**Assignment**
Return each line exactly as written. Begin with the first line of the entries and end with the line that has "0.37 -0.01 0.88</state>".

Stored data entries
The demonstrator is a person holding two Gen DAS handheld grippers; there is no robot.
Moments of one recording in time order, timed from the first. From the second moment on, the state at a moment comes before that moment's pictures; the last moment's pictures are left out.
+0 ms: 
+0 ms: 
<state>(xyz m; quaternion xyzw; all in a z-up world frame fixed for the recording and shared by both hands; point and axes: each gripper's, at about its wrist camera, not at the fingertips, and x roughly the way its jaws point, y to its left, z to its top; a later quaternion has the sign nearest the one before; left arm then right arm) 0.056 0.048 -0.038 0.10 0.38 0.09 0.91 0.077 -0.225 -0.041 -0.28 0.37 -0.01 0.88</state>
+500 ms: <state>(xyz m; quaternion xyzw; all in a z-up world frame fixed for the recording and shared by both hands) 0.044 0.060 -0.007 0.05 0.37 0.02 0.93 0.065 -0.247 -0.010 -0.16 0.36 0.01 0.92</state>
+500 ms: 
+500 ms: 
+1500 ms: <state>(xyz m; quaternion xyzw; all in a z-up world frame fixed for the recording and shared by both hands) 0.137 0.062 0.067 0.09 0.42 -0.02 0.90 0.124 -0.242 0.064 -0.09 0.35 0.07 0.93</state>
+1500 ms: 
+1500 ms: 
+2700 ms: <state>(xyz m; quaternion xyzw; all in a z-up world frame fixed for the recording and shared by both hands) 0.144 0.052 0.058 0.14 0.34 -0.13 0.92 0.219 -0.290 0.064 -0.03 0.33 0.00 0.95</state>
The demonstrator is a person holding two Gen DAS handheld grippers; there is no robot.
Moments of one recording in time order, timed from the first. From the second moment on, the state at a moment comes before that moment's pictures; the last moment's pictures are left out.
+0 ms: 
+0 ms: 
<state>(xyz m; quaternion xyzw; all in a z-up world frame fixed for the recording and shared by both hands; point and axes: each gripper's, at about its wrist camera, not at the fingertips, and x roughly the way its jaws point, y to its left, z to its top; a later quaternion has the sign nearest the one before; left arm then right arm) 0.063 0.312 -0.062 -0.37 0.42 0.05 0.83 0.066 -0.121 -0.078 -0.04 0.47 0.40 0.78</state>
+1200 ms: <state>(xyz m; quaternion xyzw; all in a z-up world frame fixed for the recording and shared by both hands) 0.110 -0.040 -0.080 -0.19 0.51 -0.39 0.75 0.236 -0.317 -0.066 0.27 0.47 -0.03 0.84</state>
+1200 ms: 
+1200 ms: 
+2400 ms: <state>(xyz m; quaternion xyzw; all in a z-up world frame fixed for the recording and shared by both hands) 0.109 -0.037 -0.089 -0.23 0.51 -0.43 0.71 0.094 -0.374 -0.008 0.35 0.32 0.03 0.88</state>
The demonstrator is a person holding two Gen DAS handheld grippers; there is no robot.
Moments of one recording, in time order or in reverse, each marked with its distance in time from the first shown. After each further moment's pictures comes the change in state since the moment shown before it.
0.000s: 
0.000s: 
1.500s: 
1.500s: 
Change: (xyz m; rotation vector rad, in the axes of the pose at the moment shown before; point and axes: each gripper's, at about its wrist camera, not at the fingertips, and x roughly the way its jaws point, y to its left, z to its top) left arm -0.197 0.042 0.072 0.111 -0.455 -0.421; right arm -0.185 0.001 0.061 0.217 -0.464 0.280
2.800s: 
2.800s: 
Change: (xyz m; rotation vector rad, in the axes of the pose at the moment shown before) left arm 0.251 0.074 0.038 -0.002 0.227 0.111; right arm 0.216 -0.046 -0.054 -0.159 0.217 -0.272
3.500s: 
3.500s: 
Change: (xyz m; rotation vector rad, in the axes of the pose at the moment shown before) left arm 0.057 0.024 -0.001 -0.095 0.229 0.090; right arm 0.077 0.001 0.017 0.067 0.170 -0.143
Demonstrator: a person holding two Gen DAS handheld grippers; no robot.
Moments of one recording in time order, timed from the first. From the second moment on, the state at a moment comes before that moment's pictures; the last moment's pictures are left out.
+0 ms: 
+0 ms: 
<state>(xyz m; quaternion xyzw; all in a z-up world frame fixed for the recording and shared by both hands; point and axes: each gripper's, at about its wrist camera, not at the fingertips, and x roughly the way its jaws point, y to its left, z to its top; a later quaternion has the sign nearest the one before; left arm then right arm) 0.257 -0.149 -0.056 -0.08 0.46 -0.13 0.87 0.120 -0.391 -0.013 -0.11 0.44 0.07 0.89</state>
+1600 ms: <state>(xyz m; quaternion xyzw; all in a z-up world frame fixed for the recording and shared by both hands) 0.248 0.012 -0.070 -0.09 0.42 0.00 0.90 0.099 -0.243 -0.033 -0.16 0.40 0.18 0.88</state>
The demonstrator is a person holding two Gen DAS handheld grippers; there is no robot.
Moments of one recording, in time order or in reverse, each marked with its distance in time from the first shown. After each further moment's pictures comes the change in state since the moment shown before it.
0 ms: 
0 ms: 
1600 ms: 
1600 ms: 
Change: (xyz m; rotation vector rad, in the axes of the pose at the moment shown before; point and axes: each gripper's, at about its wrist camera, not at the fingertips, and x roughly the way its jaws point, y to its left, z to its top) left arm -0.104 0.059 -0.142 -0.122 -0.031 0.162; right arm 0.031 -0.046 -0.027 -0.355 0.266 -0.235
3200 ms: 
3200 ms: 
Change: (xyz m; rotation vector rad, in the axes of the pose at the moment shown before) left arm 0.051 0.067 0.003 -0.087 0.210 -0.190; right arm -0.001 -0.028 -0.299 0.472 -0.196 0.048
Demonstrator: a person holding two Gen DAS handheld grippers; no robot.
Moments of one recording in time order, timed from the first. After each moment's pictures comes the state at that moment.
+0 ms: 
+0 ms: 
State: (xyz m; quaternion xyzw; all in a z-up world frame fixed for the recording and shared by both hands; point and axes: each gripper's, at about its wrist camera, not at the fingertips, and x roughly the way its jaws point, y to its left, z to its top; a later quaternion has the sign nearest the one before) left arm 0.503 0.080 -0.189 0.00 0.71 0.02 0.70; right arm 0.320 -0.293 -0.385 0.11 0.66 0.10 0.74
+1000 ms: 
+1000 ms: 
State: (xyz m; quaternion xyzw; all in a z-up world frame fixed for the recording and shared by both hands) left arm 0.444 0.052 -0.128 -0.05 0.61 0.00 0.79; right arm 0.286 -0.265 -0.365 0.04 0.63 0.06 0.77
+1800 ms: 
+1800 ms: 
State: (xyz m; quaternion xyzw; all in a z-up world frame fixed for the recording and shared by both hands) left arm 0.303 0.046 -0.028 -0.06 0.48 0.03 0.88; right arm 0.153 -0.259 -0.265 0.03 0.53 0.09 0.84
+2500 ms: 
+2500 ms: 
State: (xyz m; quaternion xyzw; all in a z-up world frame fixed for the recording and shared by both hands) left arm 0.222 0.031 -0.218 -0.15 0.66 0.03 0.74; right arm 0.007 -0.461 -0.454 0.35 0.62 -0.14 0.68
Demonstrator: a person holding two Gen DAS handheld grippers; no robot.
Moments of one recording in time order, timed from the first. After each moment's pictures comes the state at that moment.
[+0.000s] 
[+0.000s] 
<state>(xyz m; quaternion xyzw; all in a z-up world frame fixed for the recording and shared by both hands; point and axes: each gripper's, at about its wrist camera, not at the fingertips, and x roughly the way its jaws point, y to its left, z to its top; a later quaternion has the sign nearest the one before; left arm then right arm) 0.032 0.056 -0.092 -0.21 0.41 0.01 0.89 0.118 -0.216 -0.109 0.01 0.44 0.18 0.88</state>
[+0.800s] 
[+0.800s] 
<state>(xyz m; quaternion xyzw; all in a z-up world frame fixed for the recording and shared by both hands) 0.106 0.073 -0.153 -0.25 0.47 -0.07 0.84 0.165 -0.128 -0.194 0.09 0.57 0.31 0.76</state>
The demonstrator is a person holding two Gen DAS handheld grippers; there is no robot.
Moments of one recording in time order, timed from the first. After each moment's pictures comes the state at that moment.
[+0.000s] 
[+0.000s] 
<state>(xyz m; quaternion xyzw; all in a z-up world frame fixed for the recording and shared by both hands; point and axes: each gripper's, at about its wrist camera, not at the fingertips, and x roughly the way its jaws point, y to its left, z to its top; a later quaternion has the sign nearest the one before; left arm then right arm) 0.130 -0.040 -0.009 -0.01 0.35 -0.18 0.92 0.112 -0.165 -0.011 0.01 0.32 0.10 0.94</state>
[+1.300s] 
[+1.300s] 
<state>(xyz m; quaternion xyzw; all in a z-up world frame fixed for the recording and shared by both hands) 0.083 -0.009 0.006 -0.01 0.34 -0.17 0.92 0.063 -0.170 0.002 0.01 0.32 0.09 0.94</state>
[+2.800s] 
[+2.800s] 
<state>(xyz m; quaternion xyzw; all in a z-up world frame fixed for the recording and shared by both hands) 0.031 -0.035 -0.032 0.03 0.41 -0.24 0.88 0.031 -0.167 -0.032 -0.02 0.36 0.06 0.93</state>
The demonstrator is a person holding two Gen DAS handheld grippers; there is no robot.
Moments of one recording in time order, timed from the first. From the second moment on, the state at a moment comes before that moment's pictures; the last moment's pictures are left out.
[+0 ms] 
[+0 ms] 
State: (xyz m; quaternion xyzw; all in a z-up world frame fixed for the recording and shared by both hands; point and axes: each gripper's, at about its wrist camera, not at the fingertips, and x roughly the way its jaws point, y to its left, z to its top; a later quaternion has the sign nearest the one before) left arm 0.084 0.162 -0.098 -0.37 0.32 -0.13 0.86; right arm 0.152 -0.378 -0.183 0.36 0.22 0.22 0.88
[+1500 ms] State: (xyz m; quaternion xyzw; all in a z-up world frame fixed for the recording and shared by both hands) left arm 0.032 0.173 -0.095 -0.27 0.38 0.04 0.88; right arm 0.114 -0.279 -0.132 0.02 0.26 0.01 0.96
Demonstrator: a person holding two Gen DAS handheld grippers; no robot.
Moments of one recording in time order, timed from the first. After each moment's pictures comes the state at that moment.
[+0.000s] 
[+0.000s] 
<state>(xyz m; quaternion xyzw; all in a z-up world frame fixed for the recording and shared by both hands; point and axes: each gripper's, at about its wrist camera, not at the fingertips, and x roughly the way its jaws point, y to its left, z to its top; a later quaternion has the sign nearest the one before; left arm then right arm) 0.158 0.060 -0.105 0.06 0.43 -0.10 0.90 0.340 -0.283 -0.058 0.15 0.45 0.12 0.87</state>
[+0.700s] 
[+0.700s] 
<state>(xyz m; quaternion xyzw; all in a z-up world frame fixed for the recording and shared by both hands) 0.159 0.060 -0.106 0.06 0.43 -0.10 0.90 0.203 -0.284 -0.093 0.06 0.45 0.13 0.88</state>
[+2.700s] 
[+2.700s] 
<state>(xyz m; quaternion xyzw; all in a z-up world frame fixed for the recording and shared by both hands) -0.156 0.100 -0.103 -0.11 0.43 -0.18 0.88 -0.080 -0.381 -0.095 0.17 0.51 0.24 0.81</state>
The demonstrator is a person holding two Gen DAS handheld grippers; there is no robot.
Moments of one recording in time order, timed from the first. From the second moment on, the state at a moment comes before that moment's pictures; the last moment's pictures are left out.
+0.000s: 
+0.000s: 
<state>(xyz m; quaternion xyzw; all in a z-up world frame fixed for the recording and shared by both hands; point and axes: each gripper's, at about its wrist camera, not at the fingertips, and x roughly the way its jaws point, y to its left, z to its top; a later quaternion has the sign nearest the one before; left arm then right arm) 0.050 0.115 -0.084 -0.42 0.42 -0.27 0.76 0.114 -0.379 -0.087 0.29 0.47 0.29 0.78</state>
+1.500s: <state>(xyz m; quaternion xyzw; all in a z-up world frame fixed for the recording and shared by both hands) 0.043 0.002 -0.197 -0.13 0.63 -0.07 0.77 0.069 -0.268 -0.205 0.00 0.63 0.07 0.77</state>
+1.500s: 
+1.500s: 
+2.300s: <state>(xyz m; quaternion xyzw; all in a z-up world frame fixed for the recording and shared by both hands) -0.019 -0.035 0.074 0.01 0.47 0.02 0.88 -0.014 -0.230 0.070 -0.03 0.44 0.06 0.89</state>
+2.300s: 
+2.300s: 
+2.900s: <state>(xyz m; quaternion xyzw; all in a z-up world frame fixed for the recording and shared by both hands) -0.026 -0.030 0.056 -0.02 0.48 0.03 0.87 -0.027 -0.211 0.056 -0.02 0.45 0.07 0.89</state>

**Written reply**
The demonstrator is a person holding two Gen DAS handheld grippers; there is no robot.
Moments of one recording in time order, timed from the first. From the second moment on, the state at a moment comes before that moment's pictures; the last moment's pictures are left out.
+0 ms: 
+0 ms: 
<state>(xyz m; quaternion xyzw; all in a z-up world frame fixed for the recording and shared by both hands; point and axes: each gripper's, at about its wrist camera, not at the fingertips, and x roughly the way its jaws point, y to its left, z to its top; a later quaternion has the sign nearest the one before; left arm then right arm) 0.056 0.048 -0.038 0.10 0.38 0.09 0.91 0.077 -0.225 -0.041 -0.28 0.37 -0.01 0.88</state>

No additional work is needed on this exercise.